Optimization of some factors affecting the performance of query expansion

  • Authors:
  • Young Mee Chung;Jae Yun Lee

  • Affiliations:
  • Department of Library and Information Science, Yonsei University, 134 Shinchondong, Sodaemunku, Seoul, South Korea;Department of Library and Information Science, Yonsei University, 134 Shinchondong, Sodaemunku, Seoul, South Korea

  • Venue:
  • Information Processing and Management: an International Journal
  • Year:
  • 2004

Quantified Score

Hi-index 0.00

Visualization

Abstract

This paper examines the factors affecting the performance of global query expansion based on term co-occurrence data and suggests a way to maximize the retrieval effectiveness.
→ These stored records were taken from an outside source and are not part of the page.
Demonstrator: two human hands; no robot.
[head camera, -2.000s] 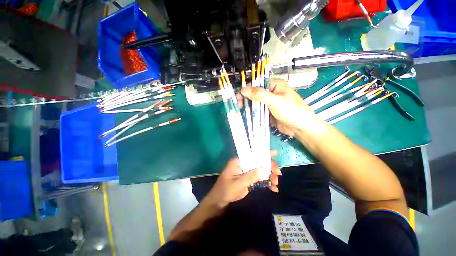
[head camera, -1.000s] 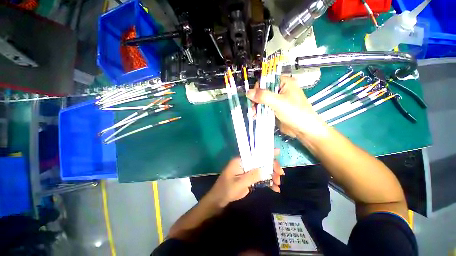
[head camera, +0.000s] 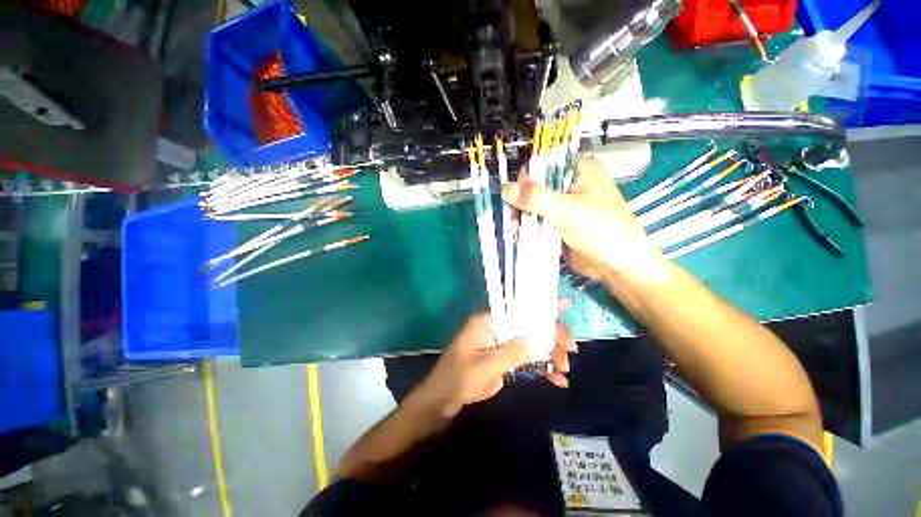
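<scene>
A fanned bundle of white wire leads (head camera: 532, 288) with orange tips stands between my hands, tips pointing at the machine. My left hand (head camera: 492, 362) is shut around the lower end of the bundle. My right hand (head camera: 578, 214) holds the upper part of the right-hand group, its thumb at a single lead set apart in the middle. A few leads stand apart to the left. The terminal crimping machine (head camera: 475, 76) is just beyond the tips; whether any tip touches it I cannot tell.
Loose leads lie left (head camera: 288, 242) and right (head camera: 707, 207) on the green bench (head camera: 333, 313). Black-handled pliers (head camera: 820, 202), a curved metal tube (head camera: 717, 125), a dispensing bottle (head camera: 803, 71) and a red bin (head camera: 707, 20) are right. Blue bins stand left, one large (head camera: 172, 288), one small with orange parts (head camera: 227, 91).
The bundle's upper end and my right hand have shifted slightly right. The left-hand group of leads looks thinner and the right-hand group fuller. My left hand keeps its hold.
</scene>
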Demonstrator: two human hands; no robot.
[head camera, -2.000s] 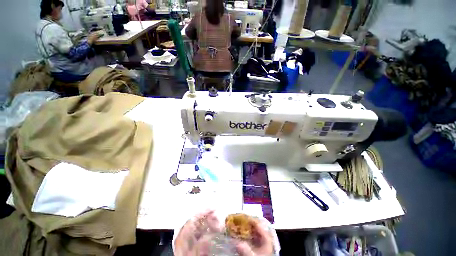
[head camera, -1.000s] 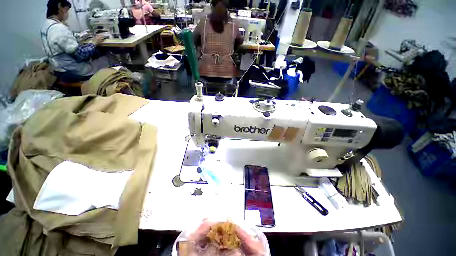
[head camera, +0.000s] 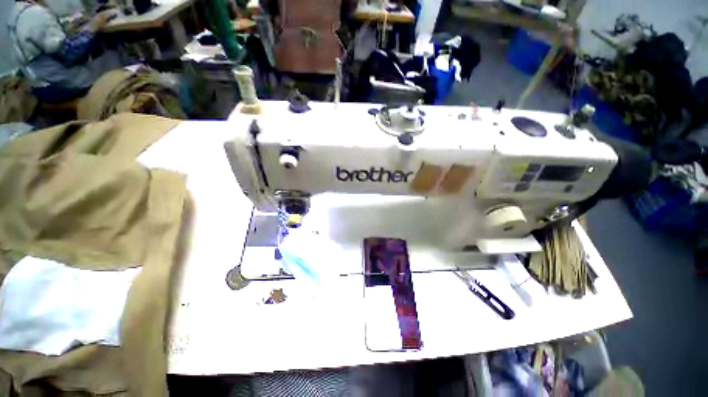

Major parameters to be optimized through experiments are term similarity measure and the weighting scheme of additional terms. The evaluation of four similarity measures tested in query expansion reveal that mutual information and Yule's Y, which emphasize low frequency terms, achieve better performance than cosine and Jaccard coefficients that have the reverse tendency. In the evaluation of three weighting schemes, similarity weight performs well only with short queries, whereas fixed weights of approximately 0.5 and similarity rank weights were effective with queries of any length. Furthermore, the optimal similarity rank weight achieving the best overall performance seems to be the least affected by test collections and the number of additional terms. For the efficiency of retrieval, the number of additional terms needs not exceed 70 in our test collections, but the optimal number may vary according to the characteristics of the similarity measure employed.